Надежда на появление собственной костюмной моды, не подражающей Западу, но учитывающей особенности советского быта и эстетические пристрастия советских граждан, привела к практике открытых конкурсов на разработку моделей одежды. В одном из них, в частности, принимал участие известный живописец и театральный художник Г.Б. Якулов, эскизы которого в 1926 году опубликовал «Женский журнал». Весной 1932 года выставка проектов бытовой одежды, заранее присланных на конкурс художниками, работниками швейной промышленности, рабочими и служащими, была открыта в Историческом музее в Москве. Эта выставка вновь вызвала дискуссию об участии художника в производстве одежды, однако в целом конкурс был признан неудачным, а вскоре начался постепенный отход художников от искусства костюма.
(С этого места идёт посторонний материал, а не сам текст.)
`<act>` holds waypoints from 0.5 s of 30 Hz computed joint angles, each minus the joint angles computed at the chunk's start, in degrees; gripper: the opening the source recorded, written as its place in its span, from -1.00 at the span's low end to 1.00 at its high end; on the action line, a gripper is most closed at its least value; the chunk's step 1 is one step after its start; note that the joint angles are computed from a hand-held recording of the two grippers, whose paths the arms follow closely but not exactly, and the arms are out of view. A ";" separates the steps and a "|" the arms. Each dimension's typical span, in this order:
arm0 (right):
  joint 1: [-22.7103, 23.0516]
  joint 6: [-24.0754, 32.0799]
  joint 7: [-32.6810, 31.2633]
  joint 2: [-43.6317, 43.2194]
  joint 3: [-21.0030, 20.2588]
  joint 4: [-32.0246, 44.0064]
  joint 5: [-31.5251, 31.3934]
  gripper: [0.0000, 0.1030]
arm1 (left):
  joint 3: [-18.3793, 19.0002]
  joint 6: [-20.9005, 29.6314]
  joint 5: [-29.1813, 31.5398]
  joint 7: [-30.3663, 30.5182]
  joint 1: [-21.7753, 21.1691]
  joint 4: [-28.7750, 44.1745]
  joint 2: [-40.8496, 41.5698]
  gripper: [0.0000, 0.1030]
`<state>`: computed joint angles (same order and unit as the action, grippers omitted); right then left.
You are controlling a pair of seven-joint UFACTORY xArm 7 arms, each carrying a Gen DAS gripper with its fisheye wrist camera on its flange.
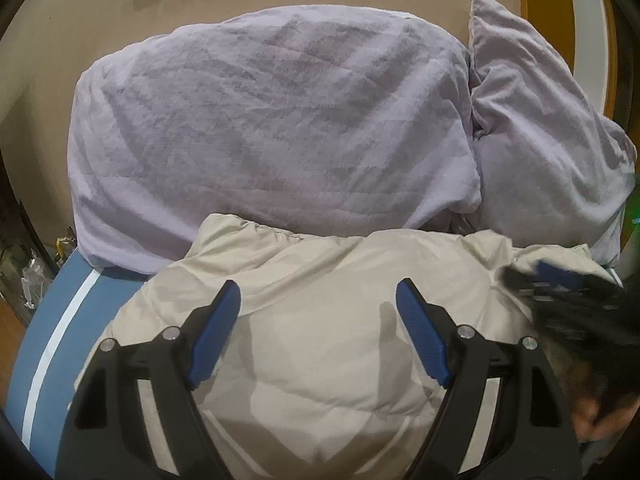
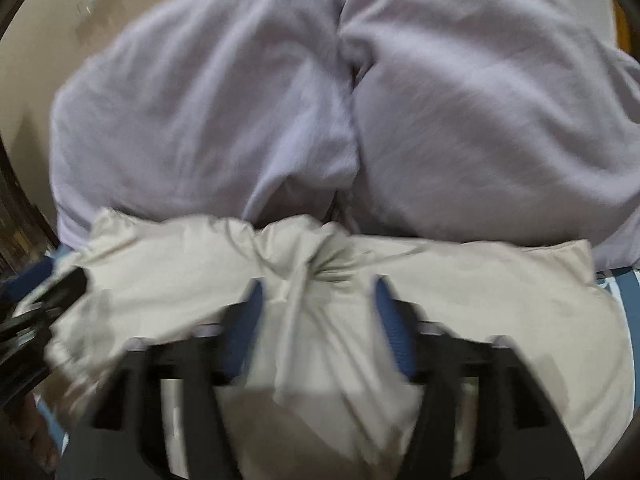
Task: Fold large clothes
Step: 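Release the hem onto the collar and press the folded jacket flat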
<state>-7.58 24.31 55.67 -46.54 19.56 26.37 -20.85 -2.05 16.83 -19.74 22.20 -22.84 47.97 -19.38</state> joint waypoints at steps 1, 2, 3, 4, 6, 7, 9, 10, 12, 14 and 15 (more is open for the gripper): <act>1.16 0.90 -0.78 -3.09 -1.10 -1.57 0.19 0.22 | 0.16 -0.03 -0.35 0.03 -0.20 0.05 0.23 0.56; 1.57 1.92 -0.49 -4.89 -0.61 -2.42 0.46 0.22 | 0.16 -0.04 -0.42 -0.03 -0.18 0.16 0.41 0.56; 1.91 2.82 -1.00 -7.21 -1.19 -3.70 0.48 0.22 | 0.00 -0.18 -0.36 -0.24 -0.10 0.30 0.64 0.56; 2.29 4.45 -1.55 -9.62 -1.64 -4.72 0.66 0.22 | -0.34 -0.58 -0.08 -0.65 0.14 0.43 0.94 0.56; 1.98 6.88 -3.10 -12.50 -2.80 -6.08 0.70 0.22 | -0.84 -1.47 0.52 -1.26 0.41 0.51 1.36 0.56; 1.74 7.70 -3.55 -12.96 -3.07 -6.49 0.87 0.21 | -1.47 -2.54 1.41 -1.89 0.85 0.38 1.65 0.56; 0.49 8.69 -3.96 -12.28 -3.41 -6.89 1.00 0.19 | -3.20 -4.70 4.53 -4.13 2.48 -0.06 2.20 0.56; -0.66 7.93 -3.81 -10.73 -3.17 -6.76 0.63 0.19 | -4.60 -5.89 7.10 -6.02 3.99 -0.31 2.73 0.56; -2.20 7.31 -3.00 -8.97 -1.87 -7.04 -0.22 0.18 | -5.94 -6.91 10.91 -8.82 5.74 -0.42 3.73 0.56; -3.90 6.72 -1.91 -6.38 -0.30 -6.64 -1.67 0.18 | -7.16 -7.15 14.76 -12.24 7.72 0.08 5.37 0.56; -4.93 6.15 -1.19 -4.93 0.61 -6.30 -2.74 0.19 | -7.46 -7.03 16.26 -13.84 8.40 0.44 6.15 0.56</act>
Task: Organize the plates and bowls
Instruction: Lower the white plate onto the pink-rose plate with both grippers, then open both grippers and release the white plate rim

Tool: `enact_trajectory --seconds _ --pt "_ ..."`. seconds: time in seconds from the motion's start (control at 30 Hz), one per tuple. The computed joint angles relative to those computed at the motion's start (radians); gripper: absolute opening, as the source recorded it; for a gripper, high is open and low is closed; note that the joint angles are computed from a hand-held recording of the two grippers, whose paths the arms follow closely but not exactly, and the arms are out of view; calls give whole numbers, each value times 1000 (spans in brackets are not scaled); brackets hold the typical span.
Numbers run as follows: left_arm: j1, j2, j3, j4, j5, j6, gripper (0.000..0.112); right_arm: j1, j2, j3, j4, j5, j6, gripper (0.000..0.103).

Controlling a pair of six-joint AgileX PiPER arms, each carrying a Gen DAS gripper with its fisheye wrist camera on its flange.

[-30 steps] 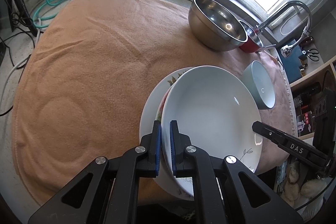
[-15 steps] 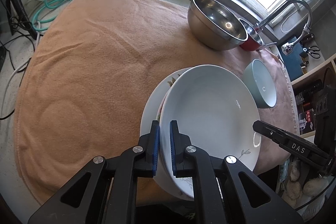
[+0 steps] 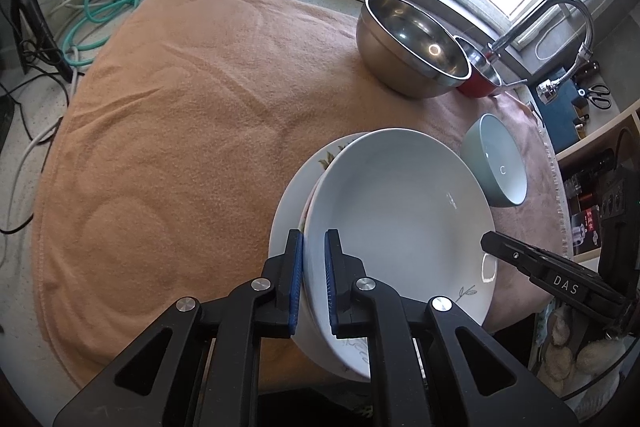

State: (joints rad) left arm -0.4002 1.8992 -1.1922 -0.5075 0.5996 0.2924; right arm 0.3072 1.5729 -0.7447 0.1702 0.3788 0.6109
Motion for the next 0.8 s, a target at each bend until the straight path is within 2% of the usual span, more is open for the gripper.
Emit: enact_trajectory --seconds 0.27,0.57,0.8 --pt "9 -2 -1 -14 7 10 7 -8 -1 5 34 -3 -35 10" --pt "26 -40 4 -60 19 46 7 -23 -78 50 75 -17 -66 10" --pt "24 -67 -4 -78 31 52 10 -23 -160 78 2 -20 0 12"
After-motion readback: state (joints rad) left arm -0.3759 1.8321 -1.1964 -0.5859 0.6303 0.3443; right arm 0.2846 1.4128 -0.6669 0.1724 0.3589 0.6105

Открывшийся в 1934 году Московский дом моделей окончательно сделал художественное проектирование костюма совершенно самостоятельным видом деятельности, появилось и новое поколение художников, для которых профессией сделалось именно создание модной одежды, а вовсе не писание картин, оформление спектаклей или разработка архитектурных проектов. Миф о художнике-демиурге, которому подвластно все формы и масштабы — от башни до булавки, о художественной суперволе, пронизывающей собой всепроявления действительности, уступил место соображениям практицизма. Период эстетического утопизма закончился, а искусство костюма перешло от художников в твердые руки модельеров, стилистов и консультантов по имиджу.